■ **What you are asked to do**
Please keep to the lines below from the one with "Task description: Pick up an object" through the one with "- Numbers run", and restate them word for word, ends included.

■ **Available data**
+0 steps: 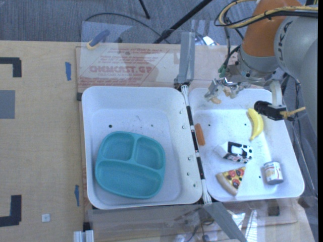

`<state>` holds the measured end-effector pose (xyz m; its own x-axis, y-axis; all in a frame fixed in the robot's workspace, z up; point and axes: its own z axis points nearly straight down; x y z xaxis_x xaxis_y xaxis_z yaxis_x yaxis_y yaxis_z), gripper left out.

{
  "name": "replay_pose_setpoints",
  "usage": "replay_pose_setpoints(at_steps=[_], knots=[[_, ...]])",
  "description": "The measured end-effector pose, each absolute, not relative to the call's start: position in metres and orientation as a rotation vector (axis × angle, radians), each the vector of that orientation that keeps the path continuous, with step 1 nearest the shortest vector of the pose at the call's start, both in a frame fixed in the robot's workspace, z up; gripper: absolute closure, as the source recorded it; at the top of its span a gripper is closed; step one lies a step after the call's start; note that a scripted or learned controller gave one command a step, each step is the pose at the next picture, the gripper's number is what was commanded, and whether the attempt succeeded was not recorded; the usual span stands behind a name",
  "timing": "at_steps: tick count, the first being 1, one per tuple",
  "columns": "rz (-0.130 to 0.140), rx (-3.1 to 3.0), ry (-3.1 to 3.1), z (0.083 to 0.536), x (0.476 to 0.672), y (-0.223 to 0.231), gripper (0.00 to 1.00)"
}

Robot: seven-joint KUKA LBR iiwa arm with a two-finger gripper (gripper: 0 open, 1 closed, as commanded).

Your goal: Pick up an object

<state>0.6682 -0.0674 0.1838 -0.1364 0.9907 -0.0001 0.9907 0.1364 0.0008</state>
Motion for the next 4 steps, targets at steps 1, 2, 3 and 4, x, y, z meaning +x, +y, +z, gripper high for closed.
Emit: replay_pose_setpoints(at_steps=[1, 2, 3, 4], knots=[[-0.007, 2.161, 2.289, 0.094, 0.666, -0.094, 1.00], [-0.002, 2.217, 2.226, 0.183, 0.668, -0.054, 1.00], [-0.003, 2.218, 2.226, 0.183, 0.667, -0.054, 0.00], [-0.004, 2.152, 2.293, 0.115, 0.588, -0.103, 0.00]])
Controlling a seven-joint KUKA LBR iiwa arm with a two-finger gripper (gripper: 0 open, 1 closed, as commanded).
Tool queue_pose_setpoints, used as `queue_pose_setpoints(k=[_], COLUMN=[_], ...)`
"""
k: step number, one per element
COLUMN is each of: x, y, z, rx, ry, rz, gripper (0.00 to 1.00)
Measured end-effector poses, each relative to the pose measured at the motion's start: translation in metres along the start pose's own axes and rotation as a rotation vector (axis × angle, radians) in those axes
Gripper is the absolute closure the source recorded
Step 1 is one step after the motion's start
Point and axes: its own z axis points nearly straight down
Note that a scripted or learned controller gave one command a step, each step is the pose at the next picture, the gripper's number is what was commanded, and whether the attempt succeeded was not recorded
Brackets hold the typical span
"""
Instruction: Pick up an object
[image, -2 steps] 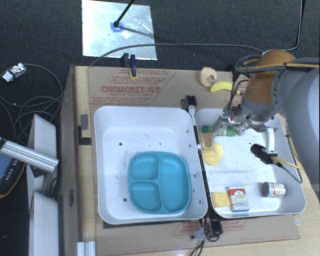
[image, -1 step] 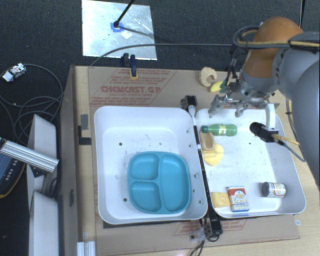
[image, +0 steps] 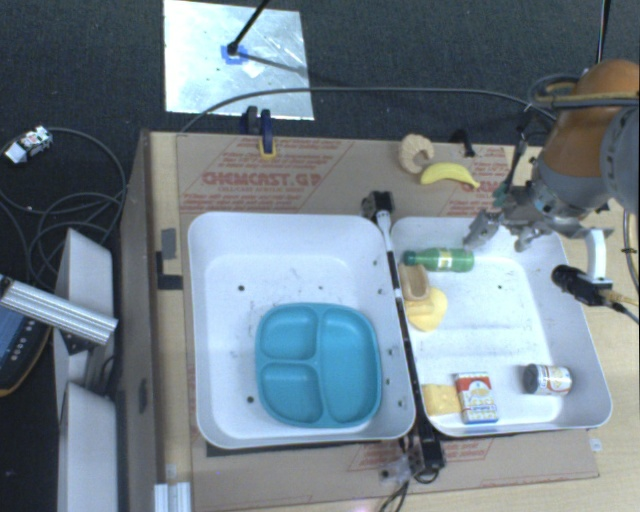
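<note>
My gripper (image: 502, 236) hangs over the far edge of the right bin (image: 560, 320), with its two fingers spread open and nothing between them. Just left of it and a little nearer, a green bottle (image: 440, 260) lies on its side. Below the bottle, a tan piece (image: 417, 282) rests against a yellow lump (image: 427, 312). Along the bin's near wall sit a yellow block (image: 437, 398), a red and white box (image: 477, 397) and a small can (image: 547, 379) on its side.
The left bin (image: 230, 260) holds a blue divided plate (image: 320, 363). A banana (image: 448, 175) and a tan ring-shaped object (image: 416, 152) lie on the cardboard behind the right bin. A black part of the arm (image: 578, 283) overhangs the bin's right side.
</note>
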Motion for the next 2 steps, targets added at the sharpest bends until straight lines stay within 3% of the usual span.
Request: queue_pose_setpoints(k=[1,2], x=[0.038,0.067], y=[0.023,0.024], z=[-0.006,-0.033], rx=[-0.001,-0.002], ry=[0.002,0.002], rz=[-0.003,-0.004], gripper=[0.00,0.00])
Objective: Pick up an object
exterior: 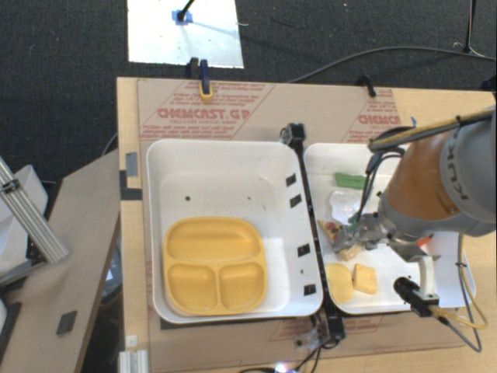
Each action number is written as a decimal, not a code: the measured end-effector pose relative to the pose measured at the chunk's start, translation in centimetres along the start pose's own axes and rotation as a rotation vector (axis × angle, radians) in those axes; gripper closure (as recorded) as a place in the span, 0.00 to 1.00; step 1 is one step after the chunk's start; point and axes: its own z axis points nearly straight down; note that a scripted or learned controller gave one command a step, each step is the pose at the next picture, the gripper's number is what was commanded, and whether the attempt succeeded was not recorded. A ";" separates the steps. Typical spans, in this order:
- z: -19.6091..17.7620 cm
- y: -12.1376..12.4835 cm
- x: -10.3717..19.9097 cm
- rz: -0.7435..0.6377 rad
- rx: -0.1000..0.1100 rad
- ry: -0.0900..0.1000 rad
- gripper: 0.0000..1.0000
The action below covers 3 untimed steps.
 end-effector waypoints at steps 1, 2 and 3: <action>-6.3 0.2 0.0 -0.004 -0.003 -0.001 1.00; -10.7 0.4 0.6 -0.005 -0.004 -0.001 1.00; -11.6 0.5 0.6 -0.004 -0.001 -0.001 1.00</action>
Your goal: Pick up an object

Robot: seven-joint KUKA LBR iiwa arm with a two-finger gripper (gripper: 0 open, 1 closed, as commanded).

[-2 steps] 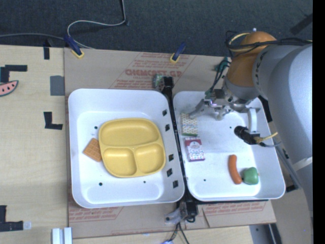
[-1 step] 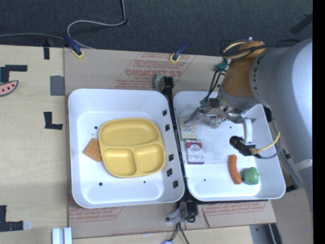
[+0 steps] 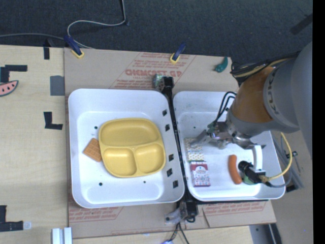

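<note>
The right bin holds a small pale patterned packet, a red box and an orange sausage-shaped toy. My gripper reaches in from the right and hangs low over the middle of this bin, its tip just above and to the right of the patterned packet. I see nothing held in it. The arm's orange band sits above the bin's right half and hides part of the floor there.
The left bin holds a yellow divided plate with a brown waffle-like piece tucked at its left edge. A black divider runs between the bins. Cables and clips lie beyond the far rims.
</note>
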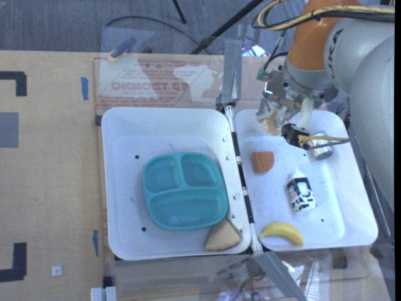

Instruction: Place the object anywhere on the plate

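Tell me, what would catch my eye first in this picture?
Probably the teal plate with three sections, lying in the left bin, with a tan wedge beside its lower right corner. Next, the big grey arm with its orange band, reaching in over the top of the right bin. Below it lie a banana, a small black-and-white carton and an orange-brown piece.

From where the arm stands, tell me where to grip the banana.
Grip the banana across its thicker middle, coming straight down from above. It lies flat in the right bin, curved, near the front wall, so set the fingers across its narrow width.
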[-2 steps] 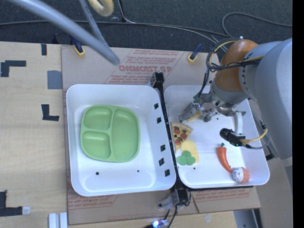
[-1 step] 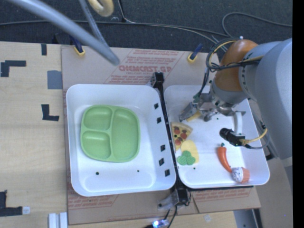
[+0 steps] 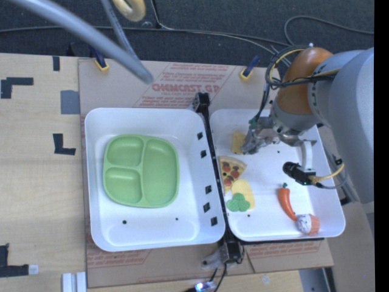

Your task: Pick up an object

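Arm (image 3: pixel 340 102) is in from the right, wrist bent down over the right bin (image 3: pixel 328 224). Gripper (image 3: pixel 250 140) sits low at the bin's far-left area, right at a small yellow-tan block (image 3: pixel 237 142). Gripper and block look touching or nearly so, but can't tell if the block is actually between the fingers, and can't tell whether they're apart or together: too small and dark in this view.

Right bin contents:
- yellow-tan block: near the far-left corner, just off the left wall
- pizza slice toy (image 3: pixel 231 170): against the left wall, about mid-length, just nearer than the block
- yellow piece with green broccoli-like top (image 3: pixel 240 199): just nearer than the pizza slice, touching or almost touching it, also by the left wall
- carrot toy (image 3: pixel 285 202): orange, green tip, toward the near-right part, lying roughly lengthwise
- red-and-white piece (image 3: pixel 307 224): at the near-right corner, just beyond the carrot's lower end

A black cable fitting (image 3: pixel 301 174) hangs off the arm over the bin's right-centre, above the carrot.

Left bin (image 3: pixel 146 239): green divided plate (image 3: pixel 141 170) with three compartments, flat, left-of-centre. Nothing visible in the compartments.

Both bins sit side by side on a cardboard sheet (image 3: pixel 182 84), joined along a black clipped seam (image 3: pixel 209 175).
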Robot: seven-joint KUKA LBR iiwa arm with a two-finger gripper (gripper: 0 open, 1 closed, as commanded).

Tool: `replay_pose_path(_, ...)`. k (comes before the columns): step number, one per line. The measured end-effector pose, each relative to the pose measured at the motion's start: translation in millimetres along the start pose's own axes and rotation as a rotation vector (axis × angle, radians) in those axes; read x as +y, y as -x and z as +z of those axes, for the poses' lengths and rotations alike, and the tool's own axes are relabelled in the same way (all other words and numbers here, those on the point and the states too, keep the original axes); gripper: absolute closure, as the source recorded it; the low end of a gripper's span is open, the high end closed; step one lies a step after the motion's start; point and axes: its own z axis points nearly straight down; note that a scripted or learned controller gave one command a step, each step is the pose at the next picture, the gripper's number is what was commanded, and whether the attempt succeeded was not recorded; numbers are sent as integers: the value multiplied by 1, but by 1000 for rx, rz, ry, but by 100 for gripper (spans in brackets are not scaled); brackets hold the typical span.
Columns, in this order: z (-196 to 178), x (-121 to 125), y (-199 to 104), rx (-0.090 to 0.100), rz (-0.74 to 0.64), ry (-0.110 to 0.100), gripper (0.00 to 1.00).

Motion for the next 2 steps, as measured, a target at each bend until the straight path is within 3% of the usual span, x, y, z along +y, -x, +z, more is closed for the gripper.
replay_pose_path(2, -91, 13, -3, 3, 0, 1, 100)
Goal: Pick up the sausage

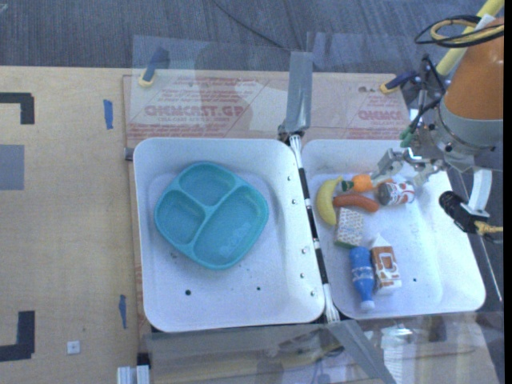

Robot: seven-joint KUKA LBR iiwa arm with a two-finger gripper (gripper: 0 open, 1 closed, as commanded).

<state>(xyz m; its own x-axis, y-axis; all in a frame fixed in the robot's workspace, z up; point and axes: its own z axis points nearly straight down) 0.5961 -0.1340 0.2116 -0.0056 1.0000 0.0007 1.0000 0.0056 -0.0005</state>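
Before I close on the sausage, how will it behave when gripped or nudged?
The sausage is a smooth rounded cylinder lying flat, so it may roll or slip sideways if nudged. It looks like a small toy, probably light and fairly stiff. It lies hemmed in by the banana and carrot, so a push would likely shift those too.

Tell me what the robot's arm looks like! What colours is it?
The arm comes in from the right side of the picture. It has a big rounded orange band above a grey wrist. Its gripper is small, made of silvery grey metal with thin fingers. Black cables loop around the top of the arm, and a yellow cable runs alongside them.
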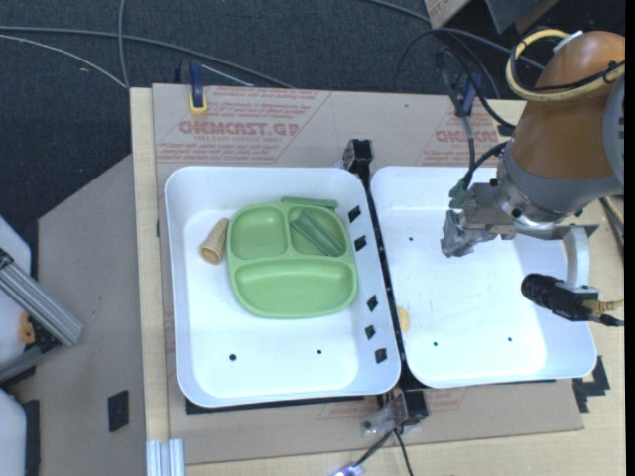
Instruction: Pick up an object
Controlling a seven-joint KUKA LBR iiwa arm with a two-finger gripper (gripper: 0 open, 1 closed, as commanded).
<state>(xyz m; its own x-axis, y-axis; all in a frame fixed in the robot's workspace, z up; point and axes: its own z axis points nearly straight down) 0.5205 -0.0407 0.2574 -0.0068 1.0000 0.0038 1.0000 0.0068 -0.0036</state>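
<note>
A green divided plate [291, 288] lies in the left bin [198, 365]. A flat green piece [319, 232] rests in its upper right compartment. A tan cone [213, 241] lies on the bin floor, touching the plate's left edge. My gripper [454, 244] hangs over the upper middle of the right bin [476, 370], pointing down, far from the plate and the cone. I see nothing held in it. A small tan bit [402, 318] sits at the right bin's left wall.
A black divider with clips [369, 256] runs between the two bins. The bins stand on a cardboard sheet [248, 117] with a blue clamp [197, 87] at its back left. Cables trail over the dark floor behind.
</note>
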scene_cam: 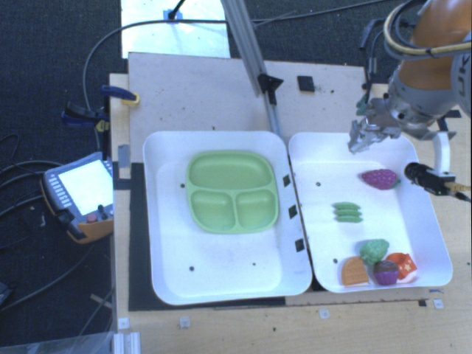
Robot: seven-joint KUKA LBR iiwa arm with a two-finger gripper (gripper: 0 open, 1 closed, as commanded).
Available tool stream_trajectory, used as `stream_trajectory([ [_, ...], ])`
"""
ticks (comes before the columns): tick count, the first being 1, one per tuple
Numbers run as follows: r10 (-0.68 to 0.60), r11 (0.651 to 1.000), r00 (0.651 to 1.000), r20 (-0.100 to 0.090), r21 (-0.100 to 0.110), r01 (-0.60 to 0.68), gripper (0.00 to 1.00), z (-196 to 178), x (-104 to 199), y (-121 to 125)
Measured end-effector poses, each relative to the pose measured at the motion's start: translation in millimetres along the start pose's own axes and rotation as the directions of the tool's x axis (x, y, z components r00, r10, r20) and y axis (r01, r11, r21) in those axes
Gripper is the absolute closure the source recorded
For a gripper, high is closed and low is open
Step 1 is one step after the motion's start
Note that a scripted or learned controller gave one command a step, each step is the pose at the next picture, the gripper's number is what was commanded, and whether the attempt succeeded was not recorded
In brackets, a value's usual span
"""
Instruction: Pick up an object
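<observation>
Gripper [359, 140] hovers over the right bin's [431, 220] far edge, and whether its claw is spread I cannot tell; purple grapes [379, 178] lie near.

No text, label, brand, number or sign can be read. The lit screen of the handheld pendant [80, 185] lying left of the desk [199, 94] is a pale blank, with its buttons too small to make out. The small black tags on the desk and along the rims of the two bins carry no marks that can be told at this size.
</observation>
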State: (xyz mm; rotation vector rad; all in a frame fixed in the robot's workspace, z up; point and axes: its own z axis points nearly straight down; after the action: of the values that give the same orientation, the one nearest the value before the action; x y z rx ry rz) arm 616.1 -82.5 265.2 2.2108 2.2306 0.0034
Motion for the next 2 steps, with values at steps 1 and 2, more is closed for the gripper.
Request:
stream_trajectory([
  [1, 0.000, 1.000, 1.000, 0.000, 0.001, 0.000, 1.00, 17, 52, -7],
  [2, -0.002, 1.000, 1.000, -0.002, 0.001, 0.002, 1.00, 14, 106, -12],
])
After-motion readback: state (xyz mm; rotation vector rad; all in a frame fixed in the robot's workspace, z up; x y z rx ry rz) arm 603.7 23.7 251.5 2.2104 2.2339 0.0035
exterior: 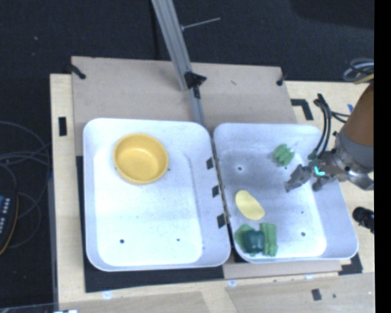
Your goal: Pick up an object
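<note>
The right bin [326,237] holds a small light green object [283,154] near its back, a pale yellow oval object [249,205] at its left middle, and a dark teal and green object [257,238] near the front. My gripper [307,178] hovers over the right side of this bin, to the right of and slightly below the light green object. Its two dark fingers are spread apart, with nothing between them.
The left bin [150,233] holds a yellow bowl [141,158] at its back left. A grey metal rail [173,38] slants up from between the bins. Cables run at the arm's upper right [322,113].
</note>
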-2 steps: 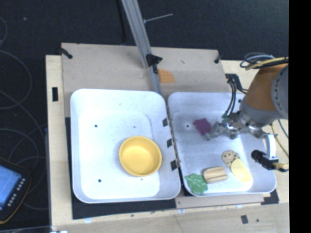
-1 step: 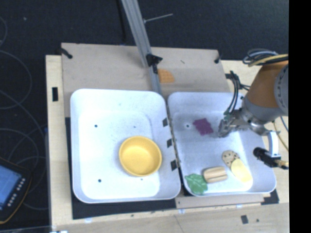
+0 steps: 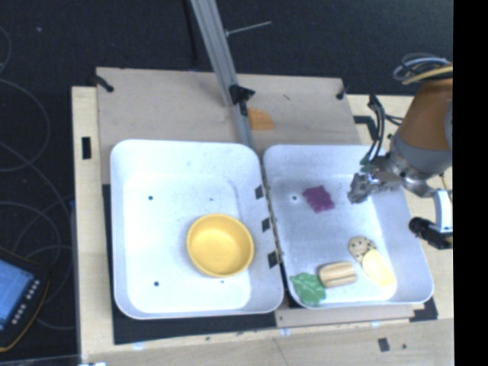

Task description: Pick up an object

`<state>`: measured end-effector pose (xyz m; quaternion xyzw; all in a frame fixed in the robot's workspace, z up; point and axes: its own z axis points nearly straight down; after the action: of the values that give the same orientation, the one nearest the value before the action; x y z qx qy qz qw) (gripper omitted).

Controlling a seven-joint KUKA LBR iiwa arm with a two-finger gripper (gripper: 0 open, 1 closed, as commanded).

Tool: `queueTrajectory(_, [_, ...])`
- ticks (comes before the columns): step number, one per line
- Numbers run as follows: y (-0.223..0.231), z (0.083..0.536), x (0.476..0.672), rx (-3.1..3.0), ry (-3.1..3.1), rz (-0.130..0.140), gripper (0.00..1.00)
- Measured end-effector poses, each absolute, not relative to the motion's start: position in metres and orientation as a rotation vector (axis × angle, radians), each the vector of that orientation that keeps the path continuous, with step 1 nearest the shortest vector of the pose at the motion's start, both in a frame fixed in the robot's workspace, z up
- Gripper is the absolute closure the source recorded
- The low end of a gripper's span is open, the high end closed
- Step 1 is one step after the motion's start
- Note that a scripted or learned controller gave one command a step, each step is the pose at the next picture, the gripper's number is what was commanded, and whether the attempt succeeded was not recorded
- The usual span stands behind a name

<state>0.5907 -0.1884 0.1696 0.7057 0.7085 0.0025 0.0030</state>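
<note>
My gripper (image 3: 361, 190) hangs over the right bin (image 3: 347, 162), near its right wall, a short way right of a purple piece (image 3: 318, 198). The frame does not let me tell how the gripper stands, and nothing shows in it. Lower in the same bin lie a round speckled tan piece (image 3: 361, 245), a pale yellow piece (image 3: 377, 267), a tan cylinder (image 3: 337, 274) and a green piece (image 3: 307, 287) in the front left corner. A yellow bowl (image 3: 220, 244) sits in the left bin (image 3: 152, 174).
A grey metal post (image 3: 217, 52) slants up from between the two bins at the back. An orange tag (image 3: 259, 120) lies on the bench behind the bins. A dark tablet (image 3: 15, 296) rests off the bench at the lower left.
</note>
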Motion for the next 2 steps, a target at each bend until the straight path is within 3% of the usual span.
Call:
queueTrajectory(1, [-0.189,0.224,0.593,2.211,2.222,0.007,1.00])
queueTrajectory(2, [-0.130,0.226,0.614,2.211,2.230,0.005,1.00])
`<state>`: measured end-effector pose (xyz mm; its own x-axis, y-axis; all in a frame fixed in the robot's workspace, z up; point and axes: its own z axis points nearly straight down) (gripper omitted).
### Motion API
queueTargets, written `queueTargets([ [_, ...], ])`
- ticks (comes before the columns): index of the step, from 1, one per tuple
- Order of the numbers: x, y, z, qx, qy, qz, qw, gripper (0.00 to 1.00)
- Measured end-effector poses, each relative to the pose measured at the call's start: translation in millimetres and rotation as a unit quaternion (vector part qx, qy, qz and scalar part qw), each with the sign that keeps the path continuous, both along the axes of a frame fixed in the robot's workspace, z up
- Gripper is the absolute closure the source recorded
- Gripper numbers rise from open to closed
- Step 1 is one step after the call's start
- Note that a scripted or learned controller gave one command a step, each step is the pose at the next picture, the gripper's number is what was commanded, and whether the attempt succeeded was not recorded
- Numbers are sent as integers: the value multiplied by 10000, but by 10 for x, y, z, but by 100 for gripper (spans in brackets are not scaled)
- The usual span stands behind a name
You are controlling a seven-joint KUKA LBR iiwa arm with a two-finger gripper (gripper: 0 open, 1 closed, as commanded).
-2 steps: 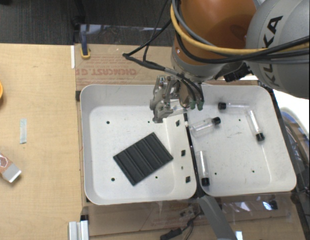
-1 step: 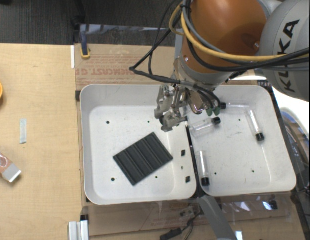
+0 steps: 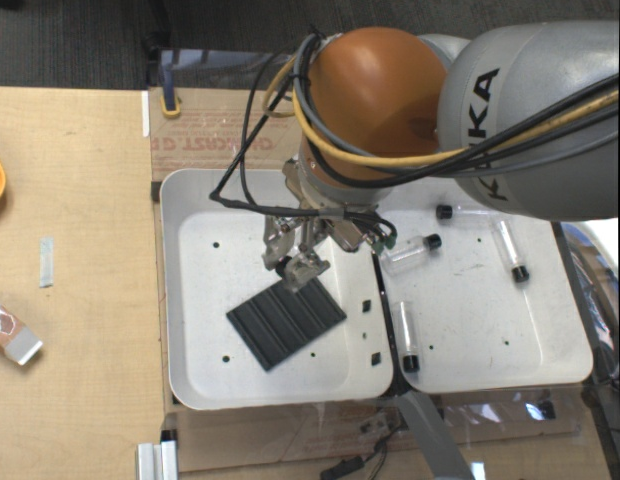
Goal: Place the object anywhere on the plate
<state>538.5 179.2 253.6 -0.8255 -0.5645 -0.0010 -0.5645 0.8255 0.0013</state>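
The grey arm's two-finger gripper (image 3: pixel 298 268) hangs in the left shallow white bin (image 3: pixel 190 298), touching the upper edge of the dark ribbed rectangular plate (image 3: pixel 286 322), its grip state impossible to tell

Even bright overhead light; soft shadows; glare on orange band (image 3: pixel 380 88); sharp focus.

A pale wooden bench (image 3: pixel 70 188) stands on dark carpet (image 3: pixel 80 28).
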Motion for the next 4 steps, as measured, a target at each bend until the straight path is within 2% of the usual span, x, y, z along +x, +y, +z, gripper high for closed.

■ **Final answer**
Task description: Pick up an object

`<state>`: measured end-effector pose (xyz m; quaternion xyzw; all in a frame fixed in the robot's workspace, z up; point and axes: its own z axis points nearly straight down; after the action: of the values that give the same orientation, the one nearest the value before the action; x y z qx qy qz qw) (gripper omitted).

Controlling a seven-joint KUKA LBR iiwa arm with a two-finger gripper (gripper: 0 open, 1 closed, as commanded).

Tool: `queueTrajectory(_, [_, ...])`
- ticks (comes before the columns): step number, one per line
- Numbers run as follows: y (-0.223..0.231), z (0.083..0.536), x (0.476..0.672), rx (-3.1..3.0), ry (-3.1..3.1), rz (-0.130..0.140), gripper (0.00..1.00)

The requested output has been given in full.